How to Build a Girl by Caitlin Moran (ostensibly YA, but I wouldn’t give it to a teen) – Moran’s protagonist Johanna lives in blue collar Wolverhampton where her father is on disability benefits, her mother is struggling with postpartum depression, and her older brother is in the closet. She decides she wants to become a writer and wastes not even a second quitting school to write for London’s D&ME (Disc & Music Echo). On staff there, she invents herself as Dolly Wilde, a wild girl who’s perfectly willing to get drunk, have lots of casual sex, and write nasty music reviews of bands she doesn’t like (she learns early on not to write “fannish” reviews of music she adores).
This novel is so crass that it’s nearly unbearable, but the premise is compulsively readable. Moran’s lumpy character who has grown up in a house with no mirrors is free from a certain type of self-consciousness almost universally applied to female characters. At the same time, Johanna very consciously sets out to assemble “Dolly” based on what she’s learned from music magazines, rock lyrics, and male editors: a sort of man’s girl/fuck buddy/wild child. It’s almost a relief when she finds that construction wholly unsatisfying and begins again, though that’s also the end of the novel, so if it wasn’t satisfying, the novel wouldn’t work at all.

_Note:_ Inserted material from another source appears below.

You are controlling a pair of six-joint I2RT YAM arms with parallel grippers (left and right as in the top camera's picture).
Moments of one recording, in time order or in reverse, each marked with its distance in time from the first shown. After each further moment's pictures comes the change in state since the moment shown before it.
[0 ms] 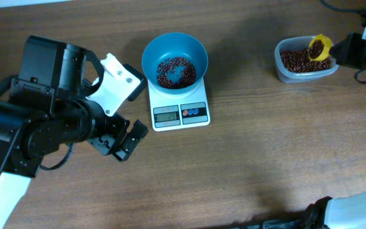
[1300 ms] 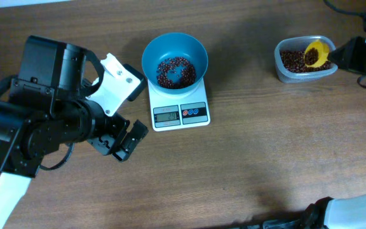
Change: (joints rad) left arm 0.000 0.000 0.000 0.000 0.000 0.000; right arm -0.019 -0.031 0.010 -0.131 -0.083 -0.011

One of the major strengths of the novel is the working intimacy of the family portrait because Moran doesn’t conflate their poverty with dysfunction. Sure, they love each other fiercely as the trope goes, but they also love each other *well.* The parents are still in love. Her father blesses Johanna’s choice to become a music writer and her mother insists that Johanna open a savings account. Johanna’s older brother sets firm boundaries with her but also wears glitter with her to a favorite concert. The younger children snuggle and whine like younger children do. While Moran uses the novel to offer plenty of manifesto on poverty–a particularly compelling one is when the family benefits are cut by 11%–it’s actually the functional but utterly stymied every day life of Johanna’s family that speaks loudest and most poignantly.
The Art of Death by Edwidge Danticat (adult nonfiction) – Danticat is brilliant and takes us on a tour of literary death that is nonpareil, examining death, suicide, and near-death with a lens both personal and extremely literary (heavy on Morrison and Hurston, and justifiably so). She tells us what great art does to bring death near and to keep it at bay, and her insight is some of the best craft advice I could have gotten writing a book whose protagonist lost her mom and is losing her dad.
But it is the final chapters of this book in which she begins to show us the art of death by writing the deaths of her parents in prayer, story, poem, and ritual. I wept openly as the book moved from theory and analysis into mastery of the form—not because it was artful, though it was, but because it did what all great writing about death does. It brought me closer to my deaths: both the losses I’ve survived and my own future expiration date.